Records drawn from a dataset

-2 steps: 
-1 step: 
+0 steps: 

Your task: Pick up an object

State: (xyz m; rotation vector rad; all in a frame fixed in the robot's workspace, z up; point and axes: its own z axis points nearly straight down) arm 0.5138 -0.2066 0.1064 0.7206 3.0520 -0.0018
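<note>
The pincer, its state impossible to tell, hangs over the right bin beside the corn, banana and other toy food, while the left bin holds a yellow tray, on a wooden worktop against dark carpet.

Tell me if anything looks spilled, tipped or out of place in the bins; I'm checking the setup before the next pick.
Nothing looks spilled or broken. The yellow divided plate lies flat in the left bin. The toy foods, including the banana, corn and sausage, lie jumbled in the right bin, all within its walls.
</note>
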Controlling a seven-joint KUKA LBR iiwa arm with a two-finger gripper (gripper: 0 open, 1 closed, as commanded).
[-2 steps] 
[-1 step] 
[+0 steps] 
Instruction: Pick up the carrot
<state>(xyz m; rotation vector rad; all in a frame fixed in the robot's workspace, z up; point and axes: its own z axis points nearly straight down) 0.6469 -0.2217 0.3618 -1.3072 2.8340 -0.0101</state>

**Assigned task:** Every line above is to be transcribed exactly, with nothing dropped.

**Task output:**
-2 steps: 
-1 step: 
+0 steps: 

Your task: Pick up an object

State: (xyz m; rotation vector rad; all in a frame fixed in the robot's workspace, z up; point and axes: its own z axis points nearly straight down) arm 0.5138 -0.2066 0.1064 0.7206 3.0520 -0.0018
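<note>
The pincer, its state impossible to tell, hangs over the right bin beside the corn, banana and other toy food, while the left bin holds a yellow tray, on a wooden worktop against dark carpet.

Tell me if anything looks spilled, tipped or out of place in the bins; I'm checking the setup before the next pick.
Nothing looks spilled or broken. The yellow divided plate lies flat in the left bin. The toy foods, including the banana, corn and sausage, lie jumbled in the right bin, all within its walls.
</note>
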Controlling a seven-joint KUKA LBR iiwa arm with a two-finger gripper (gripper: 0 open, 1 closed, as commanded).
[-2 steps] 
[-1 step] 
[+0 steps] 
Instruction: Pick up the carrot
<state>(xyz m; rotation vector rad; all in a frame fixed in the robot's workspace, z up; point and axes: its own z axis points nearly straight down) 0.6469 -0.2217 0.3618 -1.3072 2.8340 -0.0101</state>

This exercise is now finished.